4. Für den Verschmelzungsbeschluss gelten die Regelungen § 19 Ziffer 1 und 2 entsprechend.

5. Für den Fall der Auflösung des Vereins bestellt die Delegiertenversammlung zutreffendenfalls Mitgliederversammlung zwei Liquidatoren, die die Geschäfte des Vereins abzuwickeln haben.

6. Bei Auflösung des Vereins oder bei Wegfall seines bisherigen Zwecks ist das nach Bezahlung der Schulden noch vorhandene Vereinsvermögen mit Zustimmung des zuständigen Finanzamtes an die Stadt Esslingen am Neckar zu übertragen, die es unmittelbar und ausschließlich für gemeinnützige Zwecke im Sinne dieser Satzung zu verwenden hat.

Bei der Verschmelzung des Vereins fällt das Vereinsvermögen an den aufnehmenden Verein oder an den mit der Verschmelzung neu gegründeten Verein.

 

 

§ 20 Redaktionelle Änderungen, Inkrafttreten

1. Zu redaktionellen Satzungsänderungen ist der Vorstand berechtigt und ermächtigt. Über solche Änderungen beschließt der Vorstand mit einfacher Mehrheit seiner gewählten Mitglieder.

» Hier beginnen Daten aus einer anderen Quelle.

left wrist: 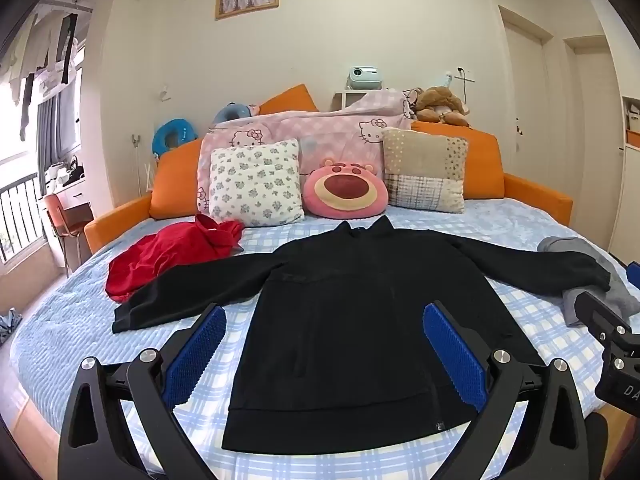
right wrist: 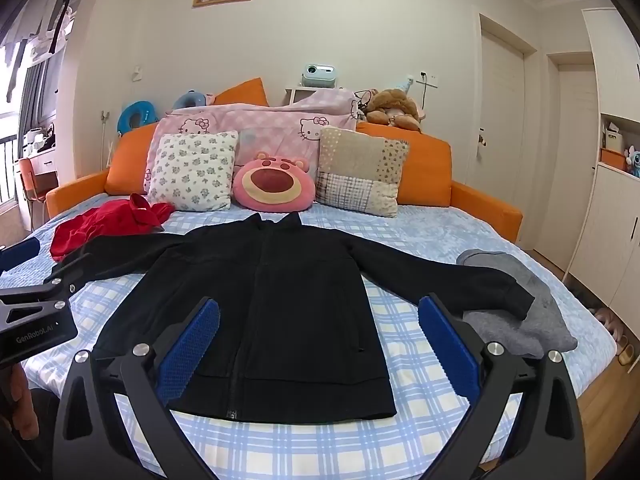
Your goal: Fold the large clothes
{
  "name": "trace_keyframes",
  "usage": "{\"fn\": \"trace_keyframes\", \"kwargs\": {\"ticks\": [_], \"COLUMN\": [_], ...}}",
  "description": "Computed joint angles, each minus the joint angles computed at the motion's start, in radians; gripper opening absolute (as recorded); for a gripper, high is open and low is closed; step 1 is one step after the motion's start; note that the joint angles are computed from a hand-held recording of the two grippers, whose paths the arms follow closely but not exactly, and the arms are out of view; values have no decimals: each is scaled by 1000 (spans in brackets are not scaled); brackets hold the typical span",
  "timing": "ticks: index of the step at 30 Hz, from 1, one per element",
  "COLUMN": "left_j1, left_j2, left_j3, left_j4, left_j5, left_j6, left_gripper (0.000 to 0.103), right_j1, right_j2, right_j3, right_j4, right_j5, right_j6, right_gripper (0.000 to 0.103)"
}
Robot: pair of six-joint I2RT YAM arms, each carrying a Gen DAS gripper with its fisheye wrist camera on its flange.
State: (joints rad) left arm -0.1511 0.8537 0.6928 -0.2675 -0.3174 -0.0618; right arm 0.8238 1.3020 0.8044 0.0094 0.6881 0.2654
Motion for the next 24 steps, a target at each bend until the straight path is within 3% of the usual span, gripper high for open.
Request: {"fn": "trace_keyframes", "kwargs": {"ticks": [24], "left_j1": [5], "left_j2": [-21], "left_j3": [-16], "left_j4": [-3], "left_j5": [-1], "left_j6": [-2], "left_gripper": [100], "right_j1": [5], "right_j2": [-3], "right_j3": [17], "right_j4": [-21], "right_j5": [2], "right_j6": [6], "right_gripper": [98]}}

2. Die Neufassung der Satzung wurde in der Delegiertenversammlung vom

25. Juni 2009 beschlossen und ersetzt die bisher gültige Satzung.

Die vorstehende Neufassung der Satzung wurde am 20.08.09 in das Vereinsregister des Amtsgerichts Esslingen eingetragen und ist damit wirksam geworden.